_Problem description_
Reproduce every entry below precisely; do not include the pictures.

- - - -

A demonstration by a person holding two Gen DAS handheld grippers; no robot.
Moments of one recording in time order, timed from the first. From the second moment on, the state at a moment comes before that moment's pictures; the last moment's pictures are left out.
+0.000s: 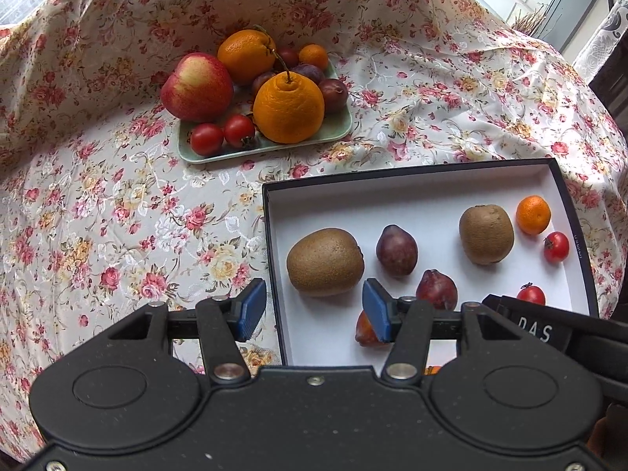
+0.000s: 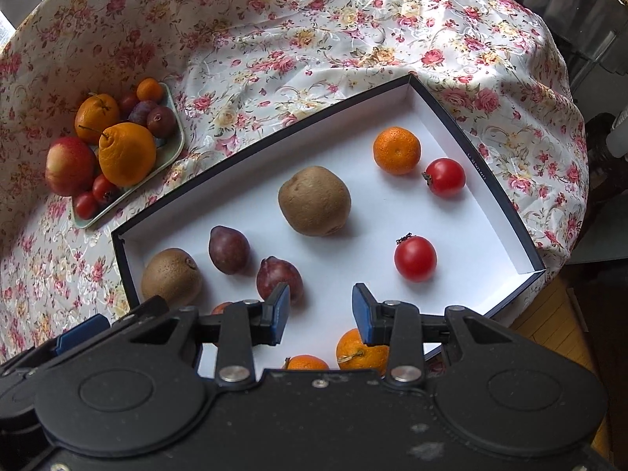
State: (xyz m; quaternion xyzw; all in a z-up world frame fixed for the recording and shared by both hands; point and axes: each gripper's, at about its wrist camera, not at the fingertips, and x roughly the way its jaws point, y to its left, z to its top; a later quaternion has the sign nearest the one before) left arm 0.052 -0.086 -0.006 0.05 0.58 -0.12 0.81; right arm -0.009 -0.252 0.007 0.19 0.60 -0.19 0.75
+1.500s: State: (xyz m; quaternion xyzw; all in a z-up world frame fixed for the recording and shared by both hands) left arm 0.058 -0.074 -0.016 0.06 0.61 -0.12 0.78; right arm -0.003 -0.241 0.001 0.18 0.62 -0.18 0.74
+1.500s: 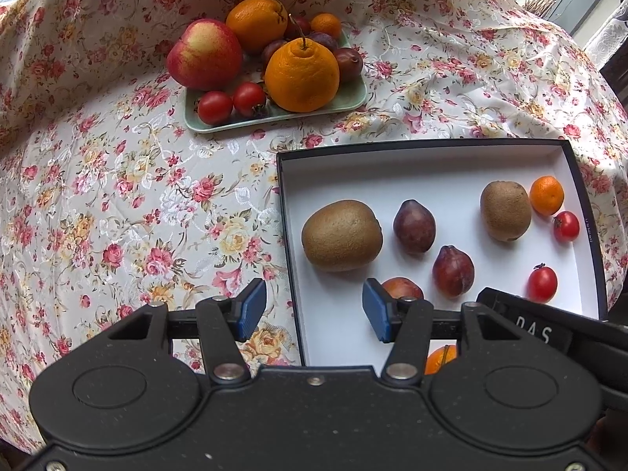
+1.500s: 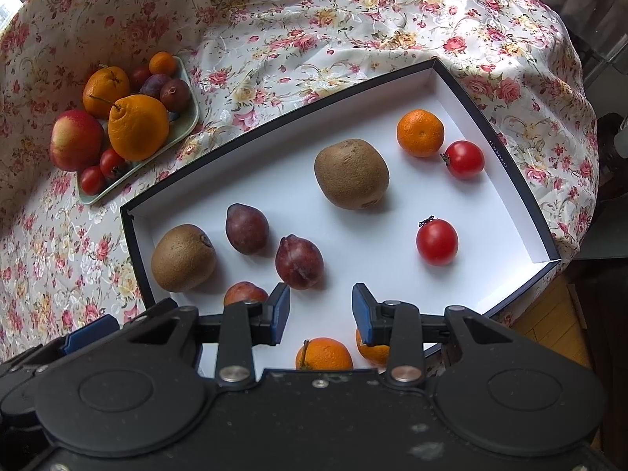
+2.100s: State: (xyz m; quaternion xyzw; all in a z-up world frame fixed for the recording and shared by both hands) left arm 0.060 -0.074 -0.020 0.06 0.62 -0.12 0.78; right arm -0.004 -0.241 0.000 0.18 0.62 -0.17 0.74
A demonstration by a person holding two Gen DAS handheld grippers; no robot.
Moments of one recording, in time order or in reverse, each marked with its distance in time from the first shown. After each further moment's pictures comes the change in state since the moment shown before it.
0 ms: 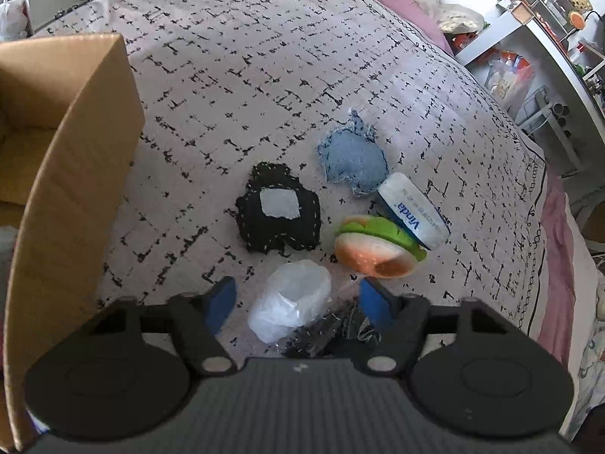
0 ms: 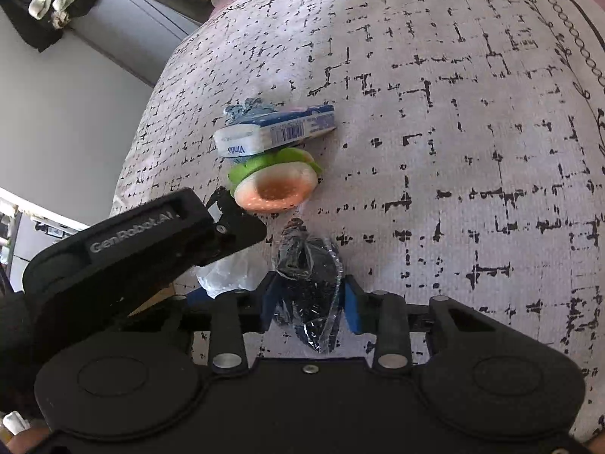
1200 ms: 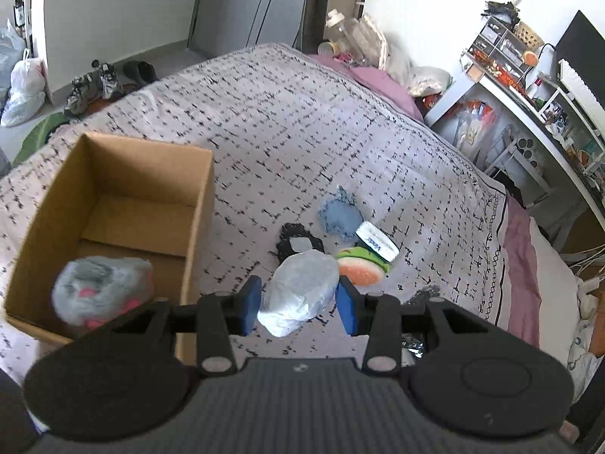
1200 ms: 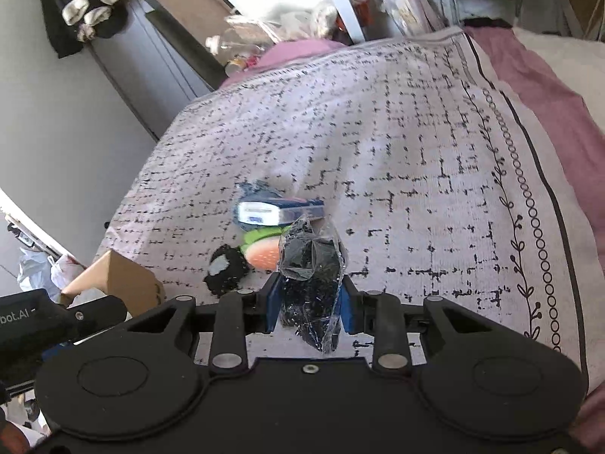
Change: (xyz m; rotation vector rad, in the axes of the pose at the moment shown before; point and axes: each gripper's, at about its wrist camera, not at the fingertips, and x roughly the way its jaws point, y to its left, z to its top) left arm -0.140 0.018 -0.023 0.065 -0.216 -0.007; right arm -0.080 0.032 -0.019 -0.173 -0.277 -0.124
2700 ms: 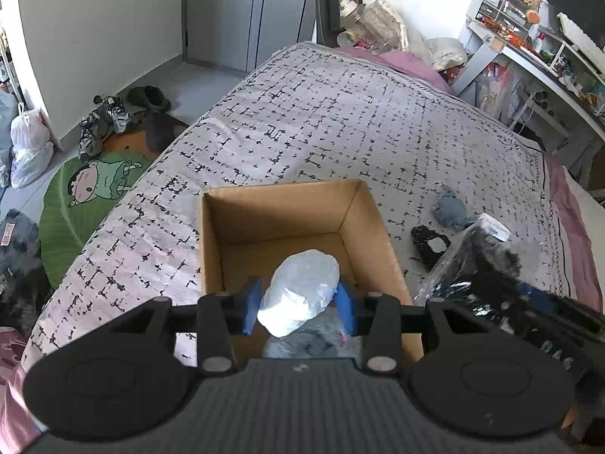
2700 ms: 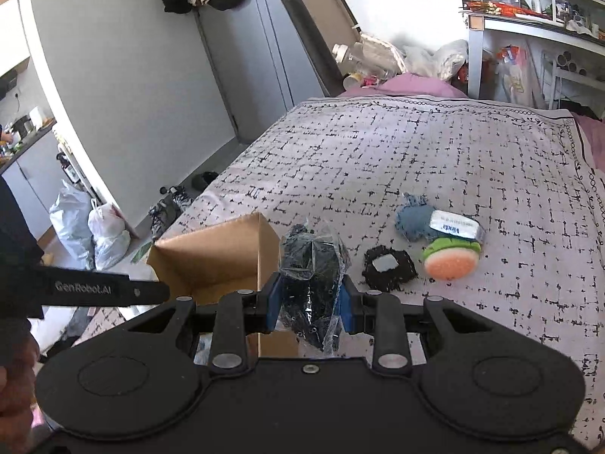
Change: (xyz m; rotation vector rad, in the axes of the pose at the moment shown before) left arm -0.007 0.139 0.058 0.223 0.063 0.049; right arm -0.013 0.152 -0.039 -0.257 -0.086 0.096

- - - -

_Written solution_
A demonstration by a person holding two Gen DAS handheld grippers; no robot.
Moments of one recording in time order, timed from the first. From the second moment on, the state at a moment comes before that moment's pictures; the last moment's pictures are left out.
+0.000s: 
+0.000s: 
State: (xyz m; quaternion xyzw; all in a z-up world frame fixed for the recording and shared by both hands; point and axes: each gripper's, at about its wrist camera, not at the fingertips, and x roughly the way its jaws point, y to its left, z to its top; a later quaternion has the sign nearest the one before) left arm 0.052 -0.086 -0.006 0.05 0.58 -0.12 0.81; right arm -0.009 -0.252 0.007 0.19 0.60 -0.19 0.75
+1.500s: State: (xyz m; quaternion xyzw; all in a z-up world frame fixed for the recording and shared by both hands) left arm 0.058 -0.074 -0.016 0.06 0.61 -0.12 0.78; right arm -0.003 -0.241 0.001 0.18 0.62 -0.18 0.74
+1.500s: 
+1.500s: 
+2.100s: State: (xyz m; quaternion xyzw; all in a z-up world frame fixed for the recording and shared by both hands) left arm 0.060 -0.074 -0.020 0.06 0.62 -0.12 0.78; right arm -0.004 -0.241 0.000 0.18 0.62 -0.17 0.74
A demonstration by a person holding two Gen DAS handheld grippers; no robot.
Moments of one recording, in time order or in reverse, each marked with its distance in time from the first shown. After each further moment's pictures comes the change in state since the moment shown before it.
0 ms: 
0 ms: 
1200 ms: 
1200 ms: 
Change: (xyz m; rotation vector rad, in the axes of the pose at the moment shown before; point and axes: each gripper's, at about its wrist camera, not at the fingertips, and x roughly the way its jaws point, y to its left, z to its top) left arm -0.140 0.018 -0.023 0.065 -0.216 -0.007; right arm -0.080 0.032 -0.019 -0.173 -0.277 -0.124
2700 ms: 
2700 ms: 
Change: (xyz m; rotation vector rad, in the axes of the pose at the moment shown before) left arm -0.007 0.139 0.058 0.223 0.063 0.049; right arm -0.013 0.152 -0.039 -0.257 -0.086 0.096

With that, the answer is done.